Open Tofu, the open source fork of Terraform™ became generally available last month. I wanted to create a project using Tofu to try it out and see if there were any issues or differences compared to Terraform.

I had a couple of things in mind doing this. Aside from trying Open Tofu for the first time I wanted to make sure Tofu could:

  • Use EC2 AMIs created by Hashicorps Packer.
  • See if the Ansible provider for Terraform would work with Tofu.
  • See if Infracost could still read the HCL and state to estimate cost.

The quick answer is that all 3 continue to work with Tofu. I didn’t experience a single issue.

I’m working a lot with Flink right now and enjoying it, so I created a Tofu version of a Flink cluster on AWS: https://github.com/gordonmurray/tofu_aws_apache_flink

Overview diagram

Packer

To start off, Packer is used to create an AMI. It is a base instance with Java, Flink and some JARs installed.

Launch templates

Tofu can then use the resulting AMI to create one or more EC2 instancess. For the Flink Job Manager I used a standard aws_instance resource. For the Task Managers I used aws_launch_template launch templates. I used lauch templates instead of directly creating EC2 instances so that any failing Task Manager would be replaced automatically from the base image. Any workloads running on Flink could continue to work uninterupted.

I could use the same approach of using templates for the Job Managers too. That would involve running 2 or 3 Job Managers and so Zookeeper needs to get involved to hold things together. I might add that to the repo in the near future.

Spot instances for Task Managers

Using a launch template opens up the opportunity to use Spot instances. Those are EC2 instances that are lower cost to run. They are lower cost but can disappear at any time. This is where the launch template comes in, it will replace any instance that disappears.
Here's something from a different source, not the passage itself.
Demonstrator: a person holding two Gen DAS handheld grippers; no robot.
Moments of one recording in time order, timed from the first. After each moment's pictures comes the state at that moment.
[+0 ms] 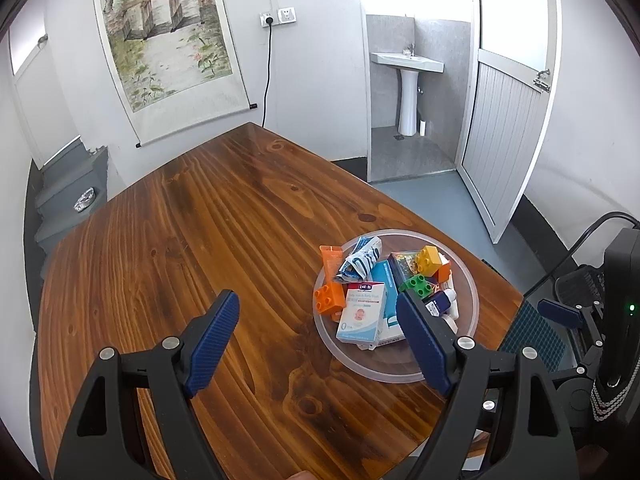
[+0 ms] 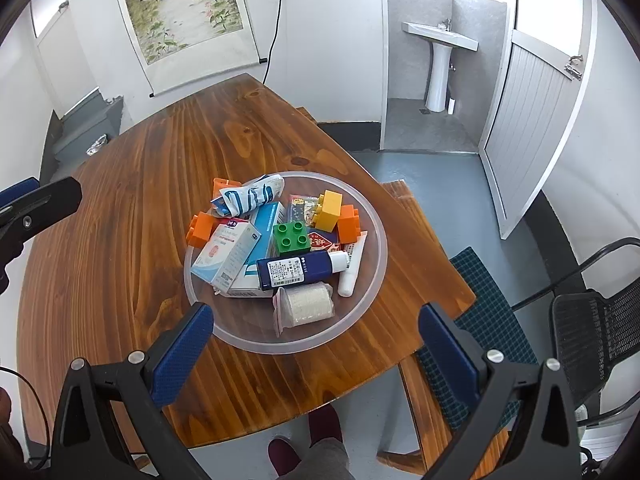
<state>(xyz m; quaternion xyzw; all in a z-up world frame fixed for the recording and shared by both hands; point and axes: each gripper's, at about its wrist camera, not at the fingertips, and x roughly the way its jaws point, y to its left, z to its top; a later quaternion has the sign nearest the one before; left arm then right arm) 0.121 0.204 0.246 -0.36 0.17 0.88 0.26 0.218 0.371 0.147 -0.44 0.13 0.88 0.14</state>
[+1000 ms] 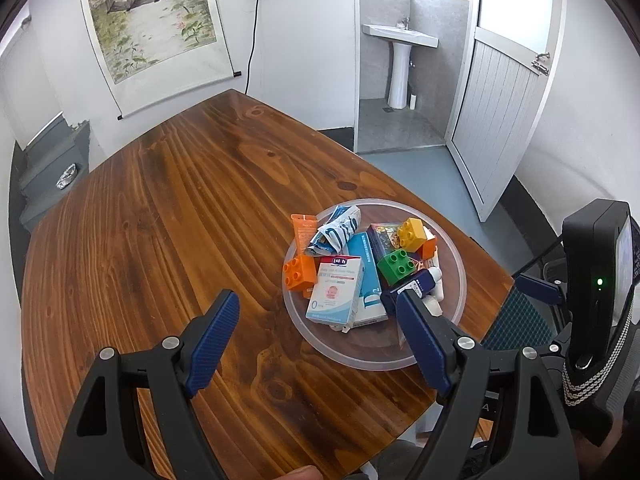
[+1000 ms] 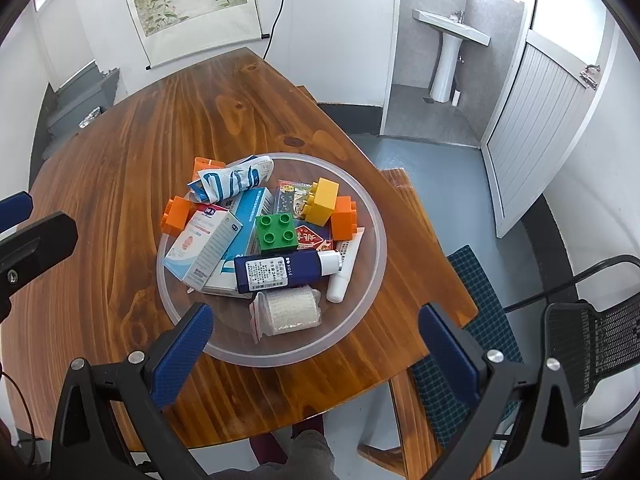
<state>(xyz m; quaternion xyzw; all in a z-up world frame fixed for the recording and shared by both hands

I created 2 independent launch templates and 2 auto scaling groups. Both use spot instances but both have different instance types defined, an m7g.large and an m7g.xlarge. This can help to make sure that at least 1 type of instance is running if the other is unavailable as a Spot instance. It also allows both groups to be scaled up or down independently. One group might better handle sourcing data from Kafka for example and the other might be better suited to sinking data to an s3 bucket.

While using spot instances helps to keep the cost down, it also provides an opportunity to use a larger instance type than one might ordinarily consider using due to being too expensive. Flink loves to use more memory!

User data

User data is a way to run some commands on an EC2 instance when it starts up. Tofu applies the user data to update the Flink config on a task manager as it starts up, such as setting the Job Manager IP address so that a new Task Manager can join the cluster.

Ansible provider

With a Flink cluster up and running the next step is to give it some work to do. Flink can take in work in the form of Java applications compiled as JARs and also in the form of SQL using Flink SQL. I used the Ansible provider for Terraform to get Tofu to call an Ansible playbook to submit Flink SQL work to the cluster.

Using an Ansible provider to submit work to Flink might be an unusual step though it has advantages. Details of resources created by Tofu such as a database, cache or S3 bucket can be passed to Ansible as variables. Ansible can use that information in its Flink SQL jobs.

The Job to submit to Flink is in the form of an Ansible role. A task reads in a template file that contains the Flink SQL and can perform any interpolation needed such as Kafka broker addresses, registry addresses, sink addresses and so on. The directory structure is as follows. More Roles can be added over time to add more work to the Flink cluster

flink_jobs
├── tasks
│   └── main.yml
└── templates
    └── queries.sql.j2

3 directories, 2 files

Overall, Tofu worked well out of the box. If felt faster to apply changes compared to Terraform though that’s probably since its a small project.

Some improvements to this project could include:

  • Changing the Job Managers to use a launch template also, which introduces a need for Apache Zookeeper
  • Have the user data update the config of the instances with different memory settings based on the instance size used.
  • For workloads use RocksDB for incremental checkpoints
  • Store checkpoints on S3